Девочки в зеркале запрыгали в унисон. А затем одна из них – мое собственное отражение – поднялась выше, чем все остальные. Силу я постоянно сдерживала в себе. Мне казалось, что стоило только вытянуть руки, и я смогла бы дотянуться хоть до потолка, если бы только захотела. Члены комиссии теперь указывали на меня. Шепот и вздохи. «Вот так попрыгунья». Я подпрыгнула даже еще выше. Стоит мне только захотеть – я и в открытый космос могу рвануть, и к звездам прикоснуться.
Когда звуки фортепиано стихли, я наконец-то спустилась на землю, чувствуя на щеках тепло от взглядов остальных девочек. Я выпрямила спину и встала в идеальной пятой позиции, пока приемная комиссия продолжала перешептываться и чиркать в бумажках за длинным столом. Наконец они, кажется, пришли к согласию. Сгрудившиеся у центрального стола, чтобы переговорить с коллегами, педагоги вернулись на свои места. Светлана откашлялась.
– Мы берем двух девочек, – объявила она. Двух из пятисот. – Наталья Леонова. Нина Березина. Остальные свободны.
Я прощаюсь с Ниной и возвращаюсь в гостиницу к трем часам дня – самое неоднозначное время суток. Занавески задернуты с момента моего приезда, и воздух в комнате плотный и теплый. Я раздвигаю шторы и открываю дверь на балкон, впуская бледный, пенистый свет. По ту сторону – живая картина: карнизы домов, машины и люди, которые то и дело появляются и исчезают за рамой, каждый предмет – целый мир в себе. В тот самый миг, когда я отворачиваюсь от балкона, мои глаза ловят первый оброненный одной из кремовых роз лепесток. Он с мягким шепотом касается кофейного столика.
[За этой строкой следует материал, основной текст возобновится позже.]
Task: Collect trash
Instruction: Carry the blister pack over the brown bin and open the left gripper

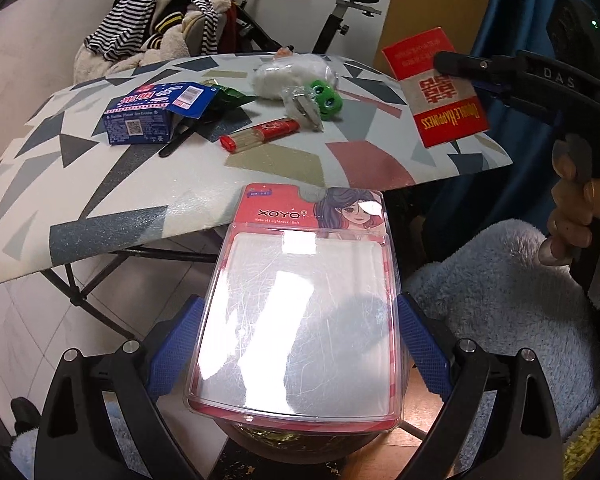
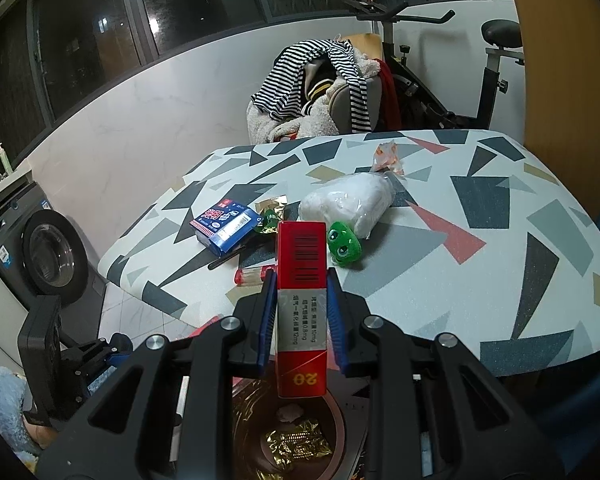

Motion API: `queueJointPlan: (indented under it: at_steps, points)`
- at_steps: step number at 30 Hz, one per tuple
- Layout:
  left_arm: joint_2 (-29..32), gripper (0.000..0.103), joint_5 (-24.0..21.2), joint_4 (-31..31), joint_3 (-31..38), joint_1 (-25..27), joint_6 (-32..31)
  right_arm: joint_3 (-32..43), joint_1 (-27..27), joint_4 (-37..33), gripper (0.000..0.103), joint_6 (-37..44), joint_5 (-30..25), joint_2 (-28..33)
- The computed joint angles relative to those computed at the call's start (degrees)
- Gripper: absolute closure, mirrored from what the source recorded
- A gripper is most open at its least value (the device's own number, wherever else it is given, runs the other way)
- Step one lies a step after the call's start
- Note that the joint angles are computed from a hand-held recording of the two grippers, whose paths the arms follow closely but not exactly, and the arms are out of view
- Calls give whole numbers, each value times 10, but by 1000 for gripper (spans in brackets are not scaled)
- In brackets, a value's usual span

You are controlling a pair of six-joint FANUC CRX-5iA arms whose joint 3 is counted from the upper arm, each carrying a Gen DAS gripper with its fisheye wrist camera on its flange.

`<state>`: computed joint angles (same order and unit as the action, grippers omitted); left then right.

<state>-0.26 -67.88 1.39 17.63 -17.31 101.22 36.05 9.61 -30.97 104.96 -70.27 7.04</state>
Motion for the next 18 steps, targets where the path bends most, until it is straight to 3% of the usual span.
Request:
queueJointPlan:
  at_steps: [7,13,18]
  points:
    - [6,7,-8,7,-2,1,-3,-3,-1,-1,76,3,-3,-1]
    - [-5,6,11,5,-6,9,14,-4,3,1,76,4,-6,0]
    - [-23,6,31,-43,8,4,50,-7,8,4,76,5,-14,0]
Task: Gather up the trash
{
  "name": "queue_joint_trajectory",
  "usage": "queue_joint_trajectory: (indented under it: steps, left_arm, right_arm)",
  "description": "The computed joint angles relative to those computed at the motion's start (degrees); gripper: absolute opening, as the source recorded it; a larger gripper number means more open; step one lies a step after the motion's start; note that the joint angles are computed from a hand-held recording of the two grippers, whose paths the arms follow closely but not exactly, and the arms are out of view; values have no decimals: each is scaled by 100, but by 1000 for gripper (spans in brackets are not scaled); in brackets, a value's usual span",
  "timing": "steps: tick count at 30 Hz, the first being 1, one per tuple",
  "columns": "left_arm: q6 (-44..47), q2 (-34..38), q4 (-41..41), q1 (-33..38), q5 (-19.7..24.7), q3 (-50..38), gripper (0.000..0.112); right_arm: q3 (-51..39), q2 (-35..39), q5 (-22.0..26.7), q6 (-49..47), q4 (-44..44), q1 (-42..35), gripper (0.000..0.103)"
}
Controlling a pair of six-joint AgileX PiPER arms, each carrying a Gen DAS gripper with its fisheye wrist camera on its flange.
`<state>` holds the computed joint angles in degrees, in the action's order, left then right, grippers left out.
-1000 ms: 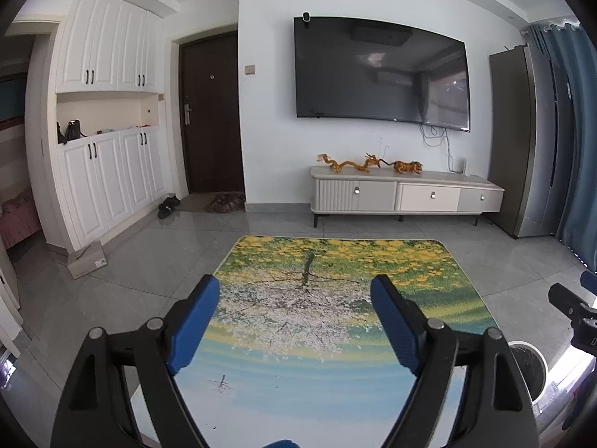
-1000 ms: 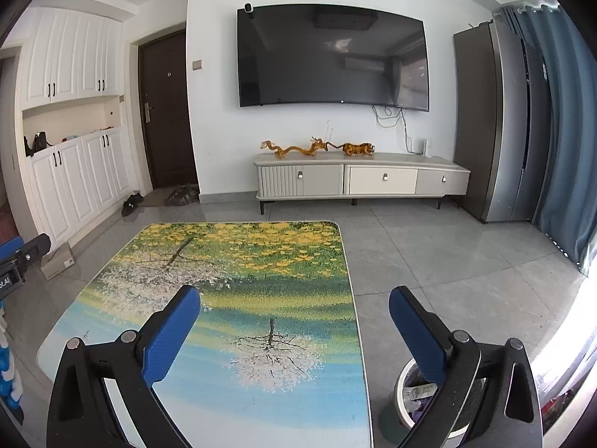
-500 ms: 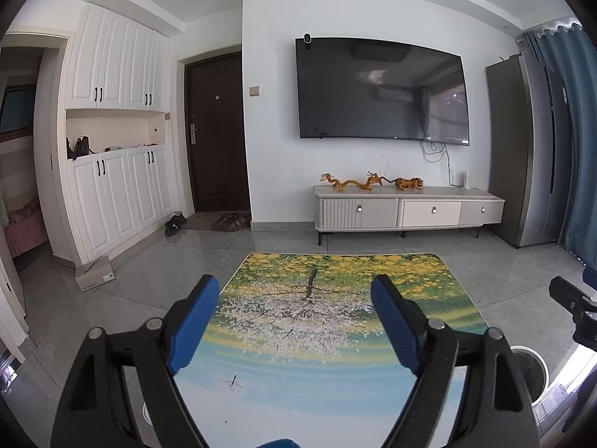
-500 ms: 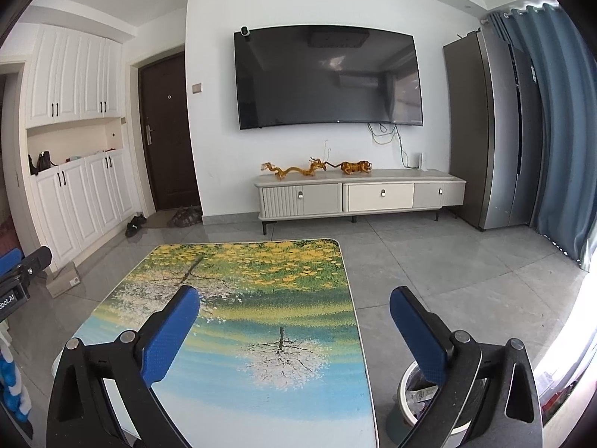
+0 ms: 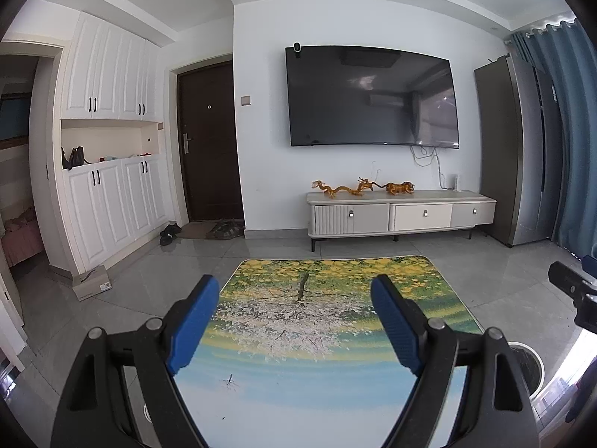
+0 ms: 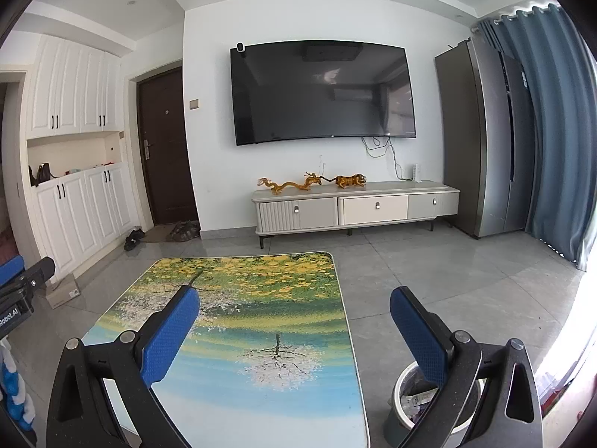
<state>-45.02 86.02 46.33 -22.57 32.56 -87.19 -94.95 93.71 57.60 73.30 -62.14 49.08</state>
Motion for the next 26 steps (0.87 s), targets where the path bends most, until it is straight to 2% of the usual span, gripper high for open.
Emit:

Приняв душ, я падаю на кровать, все еще завернутая в полотенце. К каждой связке будто привязано по гире. Ощущаю себя так, словно могу провалиться вниз сквозь этажи, прямо в лобби, и до самого центра земли, пока мне на язык не ложится таблеточка обезболивающего. Я выплываю обратно на поверхность. Тихий ветерок и шум автомобилей за окном убаюкивают, и я закрываю глаза. Сон обрушивается на меня волной, я вижу черную птичку с блестящими, черными как смоль перышками, изогнутым желтым клювом и большими глазами, напоминающими масляные пятна. Я и раньше видела эту птицу. Она летит передо мной, а я следую за ней. Словно из ниоткуда появляется все больше и больше черных птиц, сгущающихся облаком в небе. Их крики обволакивают меня звуковой завесой, унося за собой ввысь. Птицы упорядоченно кружат вокруг меня, образуя вихрь перьев над облаками, прежде чем ринуться на землю. И я лечу вместе с ними – вниз, вниз, вниз.